I also don't know anything about the graph but can speak from experience that harsh winters are what limit feral cat populations when people aren't feeding them.  The young, the weak/sick, and the old will perish directly from the cold, the lack of food in the winter can make healthy cats weak enough the cold can kill them.  However, it is the winters that also kill off many of the parasites in the environment that affect cats.  How this relates to the tropics, I do not know.  There isn't the winter cold killing cats but also nothing to diminish the parasite and disease loads in the environment.  Almost all the stray/feral cats we've seen here on the farm were suffering from some kind or multiple ailments including varying degrees of blindness from LFA stings. In Alaska the strays/ferals generally looked healthy until they were found frozen.  TNR programs usually include vaccinations, but they are limited in efficacy because many of them are required to be given in a series to be effective and they only get one in a TNR situation. Also many of the vaccines only work if the animals haven't acquired the disease yet and in many cases they already have them before they are caught.  TNR might be effective if people stop feeding them, but I'm only aware of it being implemented in areas where people are feeding them.  At this point I view TNR as a public relations effort by people who support feeding stray and feral cats and not a viable solution.  The environment is already self limiting in how many cats it can support, it is the feeding that artificially changes this.  Sterilizing some of them might put downward pressure on the population, but it isn't going to restore the balance of what the environment would do naturally if people weren't feeding them.  TNR exists because people are feeding cats, and they want something to point to that falsely demonstrates they aren't part of the problem. TNR doesn't exist because people want a solution to the cat problem, it exists so they can justify continuing to feed them, and it drains limited resources that could otherwise be implemented towards effective animal welfare programs.
Reply
#68
(05-06-2024, 07:57 PM)terracore Wrote: TNR exists because people are feeding cats, and they want something to point to that falsely demonstrates they aren't part of the problem. TNR doesn't exist because people want a solution to the cat problem, it exists so they can justify continuing to feed them, and it drains limited resources that could otherwise be implemented towards effective animal welfare programs.

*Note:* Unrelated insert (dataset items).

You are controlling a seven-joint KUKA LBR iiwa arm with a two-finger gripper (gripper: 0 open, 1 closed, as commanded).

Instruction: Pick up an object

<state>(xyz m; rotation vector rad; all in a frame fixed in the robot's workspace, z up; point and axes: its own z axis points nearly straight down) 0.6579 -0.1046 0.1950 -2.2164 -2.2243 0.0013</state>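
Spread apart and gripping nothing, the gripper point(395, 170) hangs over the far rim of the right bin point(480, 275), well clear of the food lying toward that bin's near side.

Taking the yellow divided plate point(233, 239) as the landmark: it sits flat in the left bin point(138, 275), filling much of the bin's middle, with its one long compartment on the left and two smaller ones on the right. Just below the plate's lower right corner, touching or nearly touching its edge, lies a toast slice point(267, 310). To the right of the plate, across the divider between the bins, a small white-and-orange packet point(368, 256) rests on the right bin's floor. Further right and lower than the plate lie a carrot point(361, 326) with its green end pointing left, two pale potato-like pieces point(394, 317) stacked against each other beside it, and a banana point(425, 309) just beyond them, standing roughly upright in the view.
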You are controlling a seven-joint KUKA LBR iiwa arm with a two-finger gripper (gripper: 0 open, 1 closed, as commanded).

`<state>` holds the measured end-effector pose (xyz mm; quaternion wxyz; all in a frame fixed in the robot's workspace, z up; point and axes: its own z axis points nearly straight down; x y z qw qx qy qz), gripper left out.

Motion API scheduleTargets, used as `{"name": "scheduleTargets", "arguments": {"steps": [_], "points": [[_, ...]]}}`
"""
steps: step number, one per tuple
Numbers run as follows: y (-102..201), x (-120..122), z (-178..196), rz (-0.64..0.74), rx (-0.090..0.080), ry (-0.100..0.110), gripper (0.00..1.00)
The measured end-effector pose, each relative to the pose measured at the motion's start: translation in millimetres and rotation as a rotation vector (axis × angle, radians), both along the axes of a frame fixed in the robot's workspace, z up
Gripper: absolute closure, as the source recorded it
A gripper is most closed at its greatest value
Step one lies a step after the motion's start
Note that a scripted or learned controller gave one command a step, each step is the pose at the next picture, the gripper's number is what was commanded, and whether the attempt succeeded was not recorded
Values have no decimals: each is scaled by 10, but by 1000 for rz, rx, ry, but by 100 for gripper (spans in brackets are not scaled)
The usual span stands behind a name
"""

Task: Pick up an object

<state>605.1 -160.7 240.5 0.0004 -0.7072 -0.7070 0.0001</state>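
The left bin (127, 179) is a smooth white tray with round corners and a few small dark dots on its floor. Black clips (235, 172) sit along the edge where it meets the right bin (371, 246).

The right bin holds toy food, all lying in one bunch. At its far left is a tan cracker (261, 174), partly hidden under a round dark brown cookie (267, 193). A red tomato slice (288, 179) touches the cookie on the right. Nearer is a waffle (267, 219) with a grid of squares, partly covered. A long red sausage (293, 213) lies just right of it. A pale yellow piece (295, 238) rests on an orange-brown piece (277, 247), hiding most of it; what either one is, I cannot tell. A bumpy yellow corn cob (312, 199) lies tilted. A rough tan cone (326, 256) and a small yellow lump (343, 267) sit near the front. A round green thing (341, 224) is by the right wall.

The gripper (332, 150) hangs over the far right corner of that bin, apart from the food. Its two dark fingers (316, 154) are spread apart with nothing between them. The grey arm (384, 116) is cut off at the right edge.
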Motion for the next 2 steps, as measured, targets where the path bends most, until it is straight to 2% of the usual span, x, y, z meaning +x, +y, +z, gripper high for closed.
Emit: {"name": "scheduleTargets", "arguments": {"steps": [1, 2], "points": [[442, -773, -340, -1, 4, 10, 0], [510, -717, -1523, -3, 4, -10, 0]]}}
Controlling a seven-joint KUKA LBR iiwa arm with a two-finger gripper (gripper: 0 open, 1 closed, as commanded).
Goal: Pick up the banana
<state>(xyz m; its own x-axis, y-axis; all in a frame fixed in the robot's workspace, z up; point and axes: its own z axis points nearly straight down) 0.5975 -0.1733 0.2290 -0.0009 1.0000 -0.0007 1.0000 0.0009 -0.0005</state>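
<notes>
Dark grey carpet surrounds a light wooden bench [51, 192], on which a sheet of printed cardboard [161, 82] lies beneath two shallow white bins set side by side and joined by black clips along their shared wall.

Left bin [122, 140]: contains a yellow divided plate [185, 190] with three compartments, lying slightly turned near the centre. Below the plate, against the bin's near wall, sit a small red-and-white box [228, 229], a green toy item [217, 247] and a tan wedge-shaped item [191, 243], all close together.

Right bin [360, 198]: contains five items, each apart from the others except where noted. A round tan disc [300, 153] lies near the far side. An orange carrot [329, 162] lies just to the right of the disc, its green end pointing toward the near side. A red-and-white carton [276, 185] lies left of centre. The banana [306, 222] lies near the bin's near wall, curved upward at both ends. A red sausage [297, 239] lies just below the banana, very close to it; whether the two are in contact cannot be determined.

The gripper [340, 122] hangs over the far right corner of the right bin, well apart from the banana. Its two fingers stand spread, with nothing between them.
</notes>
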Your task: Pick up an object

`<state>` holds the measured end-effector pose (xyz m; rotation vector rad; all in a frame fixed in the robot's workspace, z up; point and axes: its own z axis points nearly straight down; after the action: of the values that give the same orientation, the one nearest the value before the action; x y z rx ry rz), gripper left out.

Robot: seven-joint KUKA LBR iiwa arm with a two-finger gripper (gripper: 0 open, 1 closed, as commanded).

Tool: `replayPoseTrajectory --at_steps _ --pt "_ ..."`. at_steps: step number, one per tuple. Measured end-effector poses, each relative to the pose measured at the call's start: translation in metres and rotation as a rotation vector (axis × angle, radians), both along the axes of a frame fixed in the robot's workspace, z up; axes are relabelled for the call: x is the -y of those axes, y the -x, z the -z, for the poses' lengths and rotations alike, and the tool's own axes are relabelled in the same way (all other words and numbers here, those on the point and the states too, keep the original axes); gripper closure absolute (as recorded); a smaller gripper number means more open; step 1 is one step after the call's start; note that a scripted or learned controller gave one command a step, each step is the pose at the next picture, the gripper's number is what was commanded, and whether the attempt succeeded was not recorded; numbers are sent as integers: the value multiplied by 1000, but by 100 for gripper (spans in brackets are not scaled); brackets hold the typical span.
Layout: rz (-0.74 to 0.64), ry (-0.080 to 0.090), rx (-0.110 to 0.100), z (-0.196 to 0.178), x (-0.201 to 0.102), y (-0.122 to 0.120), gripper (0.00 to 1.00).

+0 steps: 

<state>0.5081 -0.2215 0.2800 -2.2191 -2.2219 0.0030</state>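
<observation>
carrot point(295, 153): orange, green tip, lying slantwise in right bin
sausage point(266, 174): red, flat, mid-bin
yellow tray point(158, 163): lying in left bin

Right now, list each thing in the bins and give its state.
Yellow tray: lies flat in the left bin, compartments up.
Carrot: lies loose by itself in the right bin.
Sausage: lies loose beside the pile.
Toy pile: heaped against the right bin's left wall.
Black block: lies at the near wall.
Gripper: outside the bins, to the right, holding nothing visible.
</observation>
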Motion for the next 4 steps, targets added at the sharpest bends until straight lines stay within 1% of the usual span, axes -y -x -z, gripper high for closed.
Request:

I agree with this. While a slow reduction might be possible under ideal conditions, those conditions never exist and you would not choose TNR if eliminating the cats were your primary goal.
Reply
#69
Just 'vax' the cats .. done deal.
Reply
#70
To put this into a slightly different perspective - and while no "official" tally exists by any agency in Hawaii, it has been generally accepted that an estimated 2,000,000 feral cats roam free in the entire state, with 500,000 each on Hawaii, Maui and Oahu.

There are about 1,400,000 people in the State of Hawaii.

And the 2,000,000 estimated cats DO NOT include the domesticated cats living in homes.

So, I would say we have a cat problem.